Arrasou várias diatribes de Donald, sobretudo aquela em que o candidato republicano disse, na Convenção de Cleveland, que conseguiria "sozinho" resolver problemas como a pressão migratória.

«Sozinho? A sério, Donald?», atirou Hillary. A nomeada democrata tinha um recado para o seu homólogo republicano: "Ninguém consegue nada sozinho. Juntos somos mais fortes. Escrevi há 20 anos um livro com o título 'It takes a village'. Na altura, alguns amigos perguntaram: 'que raio é que isso quer dizer?'. Nesta fase a resposta é fácil: é preciso uma comunidade, uma família, um conjunto de atividades como os professores, os bombeiros, os médicos, para que as coisas funcionem. Isto só faz sentido de estivermos juntos. Unidos, com inclusão. Donald Trump diz que resolve as coisas sozinho. Donald, isso não é possível. 'It takes a village'.."

Não, Donald, não sabes

As críticas a Trump foram mais fundas.

Hillary não poupou o caráter divisivo do estilo de Donald. Acusou-o de estar a ter atitude indigna para um nomeado presidencial de um grande partido e alertou os seus apoiantes para os riscos que esta eleição comporta -- e em como é fundamental dar tudo pela mobilização. “Os nossos fundadores receberam de braços abertos a verdade inabalável de que nós somos mais forte juntos. Agora, a América está outra vez num momento decisivo. Forças poderosas ameaçam-nos com a divisão. Os laços de confiança estão a fraquejar. E tal como aconteceu com os nossos fundadores, não há garantias. Temos de decidir se vamos todos trabalhar juntos para que nos possamos todos erguer juntos.”

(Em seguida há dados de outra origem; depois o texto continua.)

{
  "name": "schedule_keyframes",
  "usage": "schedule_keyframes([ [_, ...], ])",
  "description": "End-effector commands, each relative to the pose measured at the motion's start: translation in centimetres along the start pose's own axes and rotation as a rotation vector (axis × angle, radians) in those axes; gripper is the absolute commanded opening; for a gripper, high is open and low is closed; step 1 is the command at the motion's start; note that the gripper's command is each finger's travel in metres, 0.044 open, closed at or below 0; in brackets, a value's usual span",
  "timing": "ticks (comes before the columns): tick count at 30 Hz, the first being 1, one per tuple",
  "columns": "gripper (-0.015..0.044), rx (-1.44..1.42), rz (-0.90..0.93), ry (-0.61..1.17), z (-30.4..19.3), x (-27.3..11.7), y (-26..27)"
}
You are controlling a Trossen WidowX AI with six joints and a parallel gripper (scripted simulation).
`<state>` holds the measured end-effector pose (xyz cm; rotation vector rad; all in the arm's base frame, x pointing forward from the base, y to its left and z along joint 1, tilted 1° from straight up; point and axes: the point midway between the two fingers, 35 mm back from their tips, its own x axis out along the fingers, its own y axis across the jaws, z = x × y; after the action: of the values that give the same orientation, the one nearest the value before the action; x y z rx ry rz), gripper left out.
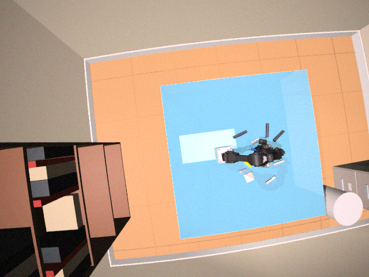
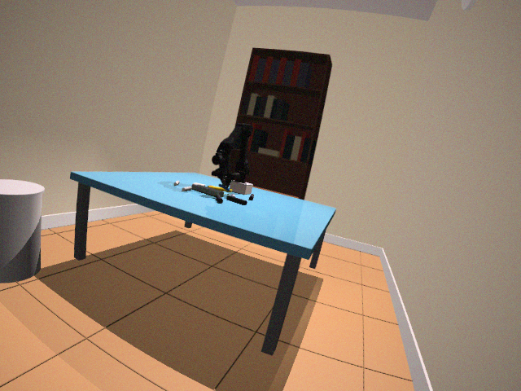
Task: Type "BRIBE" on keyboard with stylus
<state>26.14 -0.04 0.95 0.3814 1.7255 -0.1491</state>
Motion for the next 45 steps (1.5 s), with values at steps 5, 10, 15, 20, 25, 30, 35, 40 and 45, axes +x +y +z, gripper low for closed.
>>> schedule_keyframes([
  [5, 0.0000, -0.044, 0.029, -0.219, 1.9, -0.1, -0.9],
  [10, 0.0000, -0.067, 0.041, -0.369, 3.0, -0.7, -1.5],
  [15, 0.0000, -0.088, 0.046, -0.519, 4.0, -1.6, -2.1],
  [20, 0.0000, -0.106, 0.044, -0.669, 4.8, -2.7, -2.7],
  [25, 0.0000, -0.122, 0.034, -0.820, 5.3, -4.1, -3.4],
  [30, 0.0000, -0.136, 0.016, -0.971, 5.4, -5.6, -4.1],
  [35, 0.0000, -0.147, -0.009, -1.121, 5.2, -7.3, -4.8],
  [40, 0.0000, -0.154, -0.037, -1.250, 4.7, -8.9, -5.4],
  [45, 0.0000, -0.155, -0.038, -1.255, 4.7, -8.8, -5.4],
])
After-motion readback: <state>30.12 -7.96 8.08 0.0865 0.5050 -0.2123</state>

Donald não sabe o que diz quando promete resolver tudo sozinho: eis o recado que Hillary tinha para dar ao seu rival na noite da aceitação: “Não estará ele esquecido das tropas na linha da frente, dos polícias e dos bombeiros que correm em direção ao perigo, dos médicos e enfermeiros que tratam de nós, dos professores que mudam vidas, dos empreendedores que veem possibilidades em todos os problemas, das mães que perderam crianças para a violência e que estão a construir um movimento para manter outras crianças seguras? Ele está a esquecer-se de cada um de nós. Os americanos não dizem ‘eu, sozinho, vou melhorar tudo’. Nós dizemos que ‘nós, juntos, vamos melhorar tudo’.”

A noite do discurso mais importante (e talvez o mais bem construído) da carreira de Hillary Clinton foi pontuada por outros momentos altos, como a intervenção apaixonada de Jennifer Granholm, antiga governadora do Michigan, democrata 'hard', com fortes ligações a setores que estão, nos estados do Midwest, a hesitar entre Hillary e a Trump. Jennifer terminou com muito humor e crítica para Trump: "Donald, Donald... You're so vain. I bet you think this speech is about you..." (numa alusão à letra de Carly Simon).

O reverendo William Barber protagonizou outro momento forte, com um discurso poderoso e certeiro, de dez minutos, a mostrar uma América unida e inclusiva, que não apela ao medo do outro e à ignorância.

E, claro, houve Chelsea, a única filha de Hillary e Bill, que apresentou a mãe com um discurso pontuado de memórias pessoais e uma conclusão forte: "Ela nunca se esquece de quem está a tentar ajudar e por quem está a lutar. No dia seguinte a ter perdido a batalha pela Reforma da Saúde, nos anos 90, a minha mãe estava exausta. Mas seguiu em frente e encontrou formas de continuar a ajudar as crianças que precisavam de cuidados de saúde. Espero que, um dia, os meus filhos tenham tanto orgulho em mim como eu tenho na minha mãe: a futura Presidente dos EUA, Hillary Clinton.»